The Angry Birds Movie is an animated tale of flightless fowl who find themselves prey to a bunch of green sea-faring pigs seeks to steal their eggs. Based upon the immensely popular mobile game, which has been downloaded over 2 billion times, the story focuses primarily on three heroes-by-accident: Red (Jason Sudeikis), a once-bullied bird known for passive aggressiveness, Chuck (Josh Gad) an overly-social speedster, and Bomb (Danny McBride) who sporadically combusts. When their happy home is duped by the invading swine, the trio hatch a plan to save the day.
What works in The Angry Birds Movie is the ability of directors Clay Kaytis and Fergal Reilly to sufficiently capture the look-and-feel of the original game and the voice casting. Subtle and not-so-subtle references dot the film’s landscape such as Red asking about a customer’s experience rating: “how many stars would you give me, out of three?” Eagle-eyed viewers will also spot familiar landscapes, character art, and other elements drawn directly from, or clearly inspired by, the gameplay.

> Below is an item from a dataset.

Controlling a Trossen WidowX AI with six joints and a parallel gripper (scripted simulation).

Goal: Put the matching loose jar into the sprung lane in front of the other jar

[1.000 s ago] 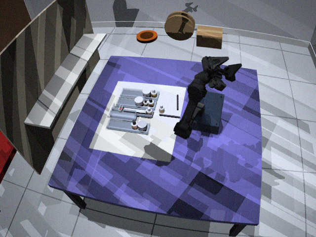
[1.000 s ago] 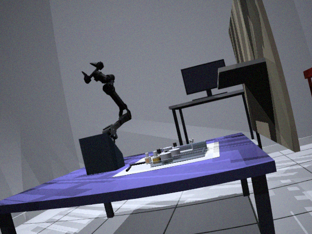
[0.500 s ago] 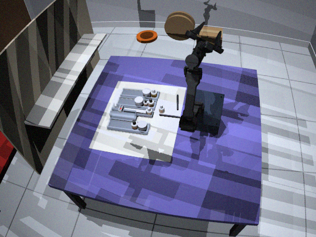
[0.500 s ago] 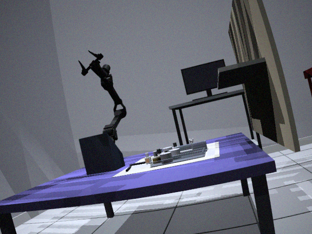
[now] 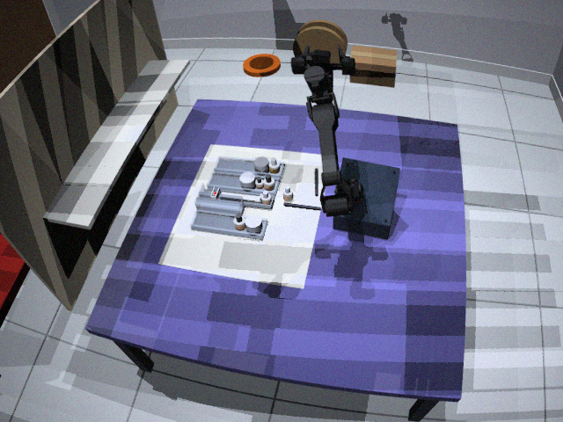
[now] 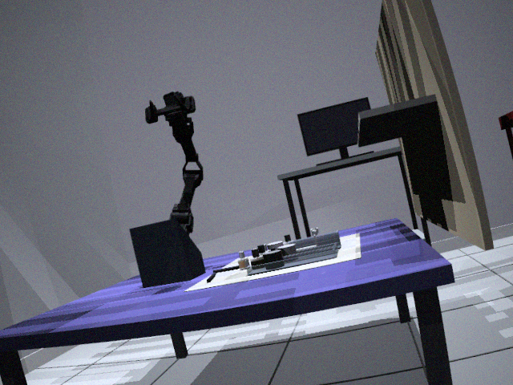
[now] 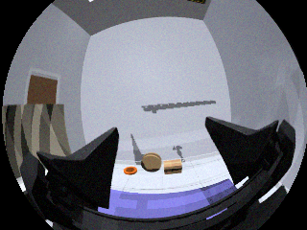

The animation is perfectly fine, bolstered by a strong voice cast. Sudeikis in particular draws upon his signature snarky tone to give Red a humorous quality through lines laces dripping with sarcasm and acerbic wit. Peter Dinklage (Game of Thrones) also puts in amusing performance as a Mighty Eagle—a pompous once-beloved hero (for reasons never quite explained), who holds himself in extremely high regard. He dispels gibberish and calls it wisdom, but does it with such confidence that one can’t help but chuckle.
While The Angry Birds Movie is well cast and offers a welcome sense of familiarity, it falters with the funny. The Angry Birds Movie relies a lot on joke types that simply don’t work: potty humor, obscure references, and repetition. An eagle urinating for a good 90 seconds into a lake that the birds have recently swum in is not comedy, it’s disgusting. At one point two main characters wear disguises clearly mimicking the outfits from Fear and Loathing in Las Vegas. Will anyone get this reference? And finally, while watching Red disproportionally blow his cool once is cute (and theme-appropriate), by 5th time the trope is annoying.
The Angry Birds Movie also misses a huge opportunity, thematically. Like most animated films, the ostracized character has a cathartic narrative arc that ends with them being recognized and appreciated by the community that once isolated him. But this resolution comes without meaning and growth. Red doesn’t really change, at least all that much, so his motivations are confusing. The Angry Birds Movie could have used this film as a way to explain that it’s okay to be mad once in a while—it’s normal and healthy. Instead, the message comes across as: don’t be trusting, be mad as that’s what will ultimately benefit you.
The Angry Birds Movie will likely satiate younger audience members who solely have the desire to see the game they love adapted into cinematic form. Unfortunately, there’s not much substance behind the execution.